Тем временем, Метрикселла со слезами на глазах описывала мне свой последний разговор с Гуннаром:
— Его словно подменили. Похоже, он полюбил другую.
У меня задрожали руки.
— Как ты думаешь, у него кто-то есть? — настаивала Метрикселла, глядя на меня чистыми невинными глазами.
Я была не в силах ей врать.
— Возможно, и есть. Но если он сказал, что не бросит тебя, решать будешь ты.
К счастью, Метрикселла слишком устала для продолжения разговора. Внезапно она всплеснула руками.
— Лола! Я о ней совершенно забыла!
Мы бросились искать хомячиху. Обнаружив зверька, мы его накормили, напоили и почистили ему клетку. Лола заснула на груди Метрикселлы.
Я легла рядом с ними, но спать не решалась. В предательских сновидениях мне каждую ночь являлся Гуннар. Он шептал мне слова любви, лаская меня взглядом и горячими руками.

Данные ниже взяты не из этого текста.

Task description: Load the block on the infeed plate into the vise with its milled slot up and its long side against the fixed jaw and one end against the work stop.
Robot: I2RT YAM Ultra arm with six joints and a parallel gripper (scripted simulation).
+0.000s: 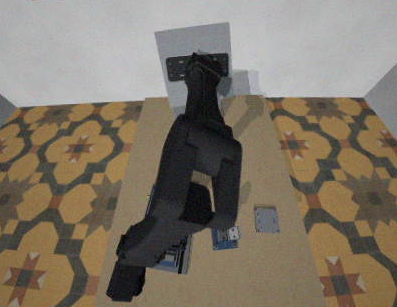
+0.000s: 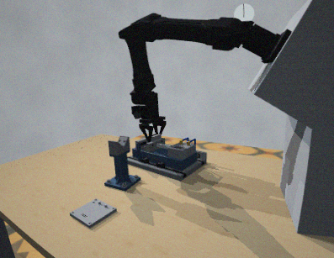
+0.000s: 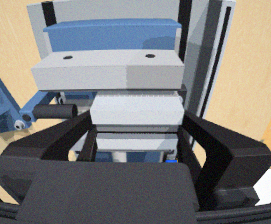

Я совсем не хотела, чтобы Метрикселла услышала, как я зову его во сне. Но понимала, что, пока жива, Гуннара я не забуду.
Суд
Когда Деметра получила собранную мною в Урте информацию, ее реакция не заставила себя ждать — она немедленно меня вызвала. Пришлось срочно собраться в поездку за тридевять земель. С собой я взяла маленький чемодан с самыми необходимыми вещами и фотографиями, сделанными в доме Елены, а также два отчета о гибели маленькой Дианы — один для всех омниор, другой — только для предводительниц кланов.
То, как мать отреагровала на мое сообщение о возвращении Баалаты, меня испугало. Я рассказала ей все без утайки. Врать не имело смысла, потому что у Деметры было множество источников информации, и рано или поздно, она обязательно докопалась бы до истины. Лучше было покаяться и признать свою вину. Я ведь вполне сознательно выбрала свой карнавальный костюм, и последствия этого выбора были ужасны.